H. C. Chang, On plane algebraic curves, *Chinese J. Math.* **6** (1978), 185-189.

Fix $d>3$. Let $\mathcal{H}_d$ be the moduli space of smooth degree-$d$ curves in $\mathbf{P}^2$, so $\mathcal{H}_d$ is an open subscheme of some projective space. Then there is a stratification of $\mathcal{H}_d$ into finitely many locally closed subschemes such that the automorphism group is constant on each piece. (This could also be stated in terms of the automorphism group scheme of the universal curve over $\mathcal{H}_d$.) In these terms, you are asking for the $0$-dimensional strata, or equivalently the smooth plane curves such that in a punctured neighborhood of the corresponding point of $\mathcal{H}_d$ the automorphism group is strictly smaller.

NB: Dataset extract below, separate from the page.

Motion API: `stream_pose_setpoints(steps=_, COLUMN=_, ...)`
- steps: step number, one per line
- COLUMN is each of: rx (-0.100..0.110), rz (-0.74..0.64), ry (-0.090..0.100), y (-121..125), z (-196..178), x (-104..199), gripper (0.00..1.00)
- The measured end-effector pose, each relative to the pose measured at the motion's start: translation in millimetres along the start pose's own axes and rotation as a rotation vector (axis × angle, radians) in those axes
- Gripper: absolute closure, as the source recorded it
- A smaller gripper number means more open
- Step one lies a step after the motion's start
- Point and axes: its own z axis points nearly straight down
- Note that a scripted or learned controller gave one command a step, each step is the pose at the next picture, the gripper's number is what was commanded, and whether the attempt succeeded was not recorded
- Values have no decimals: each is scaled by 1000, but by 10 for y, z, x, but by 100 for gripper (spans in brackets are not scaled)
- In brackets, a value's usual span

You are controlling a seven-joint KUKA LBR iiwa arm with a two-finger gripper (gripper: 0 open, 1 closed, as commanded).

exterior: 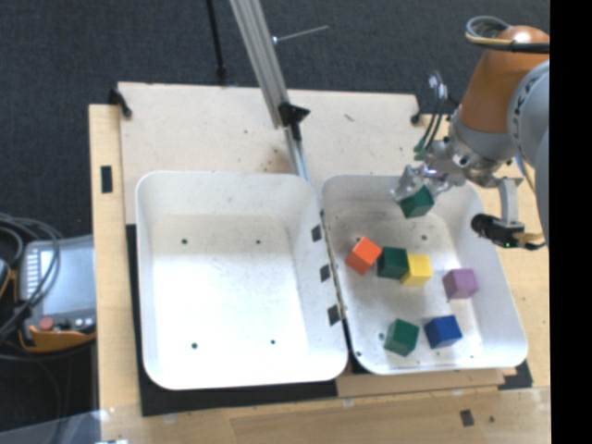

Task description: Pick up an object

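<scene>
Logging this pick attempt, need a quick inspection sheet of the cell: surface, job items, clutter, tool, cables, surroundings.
Surface: wooden bench bearing left bin and right bin, side by side.
Job's things: in the right bin, orange cube, green cube touching yellow cube, purple cube, blue cube, second green cube. A third green cube sits at the tool, above the bin's far end.
Clutter: nothing seen.
Tool: tool shut on the third green cube, apparently lifted.
Cables: green wires along the wrist; black leads at the left edge.
Surroundings: slanted aluminium rail, dark carpet, pendant-like device on the left.
</scene>
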Motion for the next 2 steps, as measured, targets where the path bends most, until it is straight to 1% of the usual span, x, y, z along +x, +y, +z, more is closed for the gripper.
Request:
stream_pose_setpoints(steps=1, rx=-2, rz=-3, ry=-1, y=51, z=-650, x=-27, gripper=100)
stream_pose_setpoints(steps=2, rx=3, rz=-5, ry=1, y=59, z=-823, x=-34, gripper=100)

The analogous question with $\mathcal{H}_d$ replaced by the full moduli space $\mathcal{M}_g$ of curves of genus $g>1$ has been much studied. The direct analogue of your maximally symmetric curves in this setting are the curves said to have "many automorphisms" in Section 3 of the article

Jürgen Wolfart, The obvious part of Belyi's theorem and curves with many automorphisms, pp. 97-112 in: *Geometric Galois actions 1*, edited by L. Schneps and P. Lochak, LMS Lecture Notes Series **342**, Cambridge Univ. Press, 1997.

Wolfart's article contains many references to related work, and mentions some nice theorems. For instance: a smooth projective curve of genus greater than $1$ over $\mathbf{C}$ has many automorphisms if and only if it is a Galois cover of $\mathbf{P}^1$ ramified only above $0,1,\infty$.